If your Nic is 10gigbit, then obviously everything is 10x more throughput.
This is all theoretical max. What happens in the backend? If you have a backend that is slow to respond, let's say it takes 15s to respond to a request, that means the EMG has to buffer (request rate) * 15 requests. If it's doing 900 req/s, that means EMG must buffer 900 * 15 = 13500 requests. If those requests each include 10k responses, thats a lot of memory being managed. All of that memory management costs CPU, and THAT could be driving your CPU to 60-70% or more. to fix this you need to make the back-end faster.
a CPU at 60-70% is not bad. When you conduct a benchmark , you'd like to see the resources that take stress, like the CPU and the NIC, to be at or as close to saturation as possible. As close as possible to 100% usage. In practice it's hard to do because not every workload can balance out that way. some workloads put more stress on the nic, some put more stress on the CPU. a CPU of 60-70% says to me you're driving it pretty well. BUT, the question is, is the CPU doing USEFUL work? If the NIC is saturated the CPU usage will go up, because the CPU spends cycles managing memory and buffers, while waiting for the NIC. The way to figure it out is to drive various loads and measure the CPU at each one. 100 req/s, 200 req/s, 300req/s, and so on. when you see the CPU ramp up non-linearly w/r/t the request volume, that's when you know the CPU is doing busywork, compensating for a saturated resource elsewhere.
TLS, HTTP keepalives will also affect CPU usage. Test various scenarios to figure out where the bottlenecks are.
Lots and lots of iteration! Keep turning dials and running tests, and the picture will become clearer.

Former Community Member

Can I please get some more information?

What is the size/capacity of the machine?
What tool was used to generate the requests?
Can we see a copy of the org-env-config.yaml file?

ankurjain1

Hi Srinandas,

Answers to your question:

1. I am using AWS Ec2 Instances of type t2.micro and t2.medium. I have increased the ulimit of the instances to 4k.

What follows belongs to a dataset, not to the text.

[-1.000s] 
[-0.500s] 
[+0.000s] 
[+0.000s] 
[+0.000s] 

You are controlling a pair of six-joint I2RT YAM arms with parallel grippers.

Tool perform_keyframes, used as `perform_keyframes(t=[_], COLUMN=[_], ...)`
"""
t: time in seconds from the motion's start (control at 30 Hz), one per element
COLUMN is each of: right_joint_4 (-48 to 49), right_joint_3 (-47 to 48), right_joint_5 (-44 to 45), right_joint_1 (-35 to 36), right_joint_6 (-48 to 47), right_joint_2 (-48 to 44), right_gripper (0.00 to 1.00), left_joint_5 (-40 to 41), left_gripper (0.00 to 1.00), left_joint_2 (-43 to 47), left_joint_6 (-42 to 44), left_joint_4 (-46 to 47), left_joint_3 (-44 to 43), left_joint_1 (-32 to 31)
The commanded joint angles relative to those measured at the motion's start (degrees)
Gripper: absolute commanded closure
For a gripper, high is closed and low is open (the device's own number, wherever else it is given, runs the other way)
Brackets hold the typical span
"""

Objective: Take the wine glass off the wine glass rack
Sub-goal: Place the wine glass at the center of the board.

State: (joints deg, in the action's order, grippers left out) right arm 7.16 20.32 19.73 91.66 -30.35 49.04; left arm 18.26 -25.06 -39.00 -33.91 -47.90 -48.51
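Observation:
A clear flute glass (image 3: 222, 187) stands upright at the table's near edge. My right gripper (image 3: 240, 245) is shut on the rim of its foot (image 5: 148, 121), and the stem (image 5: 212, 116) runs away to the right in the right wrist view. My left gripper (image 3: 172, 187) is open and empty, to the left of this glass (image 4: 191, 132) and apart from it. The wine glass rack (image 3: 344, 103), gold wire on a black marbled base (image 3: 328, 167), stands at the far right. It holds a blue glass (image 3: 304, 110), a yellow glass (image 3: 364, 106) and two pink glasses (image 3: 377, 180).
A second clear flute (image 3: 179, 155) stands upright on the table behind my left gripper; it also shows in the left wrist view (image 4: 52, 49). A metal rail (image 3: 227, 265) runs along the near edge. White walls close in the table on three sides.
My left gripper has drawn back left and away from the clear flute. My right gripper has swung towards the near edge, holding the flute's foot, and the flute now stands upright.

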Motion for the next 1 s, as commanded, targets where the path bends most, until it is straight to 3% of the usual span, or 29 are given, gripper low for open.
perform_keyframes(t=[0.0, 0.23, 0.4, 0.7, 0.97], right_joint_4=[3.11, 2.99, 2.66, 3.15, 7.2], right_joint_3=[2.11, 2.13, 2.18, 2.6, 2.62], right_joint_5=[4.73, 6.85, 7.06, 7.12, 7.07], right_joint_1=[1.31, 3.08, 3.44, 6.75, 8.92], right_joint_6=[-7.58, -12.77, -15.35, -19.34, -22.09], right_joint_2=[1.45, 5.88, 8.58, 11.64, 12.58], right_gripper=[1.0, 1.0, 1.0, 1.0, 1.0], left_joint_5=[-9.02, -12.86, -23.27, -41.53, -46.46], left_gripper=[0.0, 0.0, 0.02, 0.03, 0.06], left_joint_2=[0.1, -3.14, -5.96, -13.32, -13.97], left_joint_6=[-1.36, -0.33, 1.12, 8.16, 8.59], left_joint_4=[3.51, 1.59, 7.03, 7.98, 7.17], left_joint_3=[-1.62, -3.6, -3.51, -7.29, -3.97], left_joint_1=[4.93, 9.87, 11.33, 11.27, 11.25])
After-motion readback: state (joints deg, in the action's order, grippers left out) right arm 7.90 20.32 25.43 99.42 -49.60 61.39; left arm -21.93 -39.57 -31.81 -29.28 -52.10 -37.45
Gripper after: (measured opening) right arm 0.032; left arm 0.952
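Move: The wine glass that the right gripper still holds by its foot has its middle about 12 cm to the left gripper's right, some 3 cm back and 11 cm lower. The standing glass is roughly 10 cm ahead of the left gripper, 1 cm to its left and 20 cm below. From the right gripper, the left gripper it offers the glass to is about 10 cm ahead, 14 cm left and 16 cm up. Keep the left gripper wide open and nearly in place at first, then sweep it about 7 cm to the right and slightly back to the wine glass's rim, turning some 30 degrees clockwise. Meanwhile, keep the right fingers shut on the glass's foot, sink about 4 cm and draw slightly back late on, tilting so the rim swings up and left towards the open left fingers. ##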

2. I am using "Locust" software to generate the load.

3.

Former Community Member

Can I please see the OAuth stanza? I want to make sure the token is cached. That will improve the performance.

t2.micro is rather small (1 vCPU and 1 GB RAM).

Lastly, how many clients/consumers are you starting? What does the output netstat say? I would like to know the number of TIME_WAIT and LISTEN TCP connections.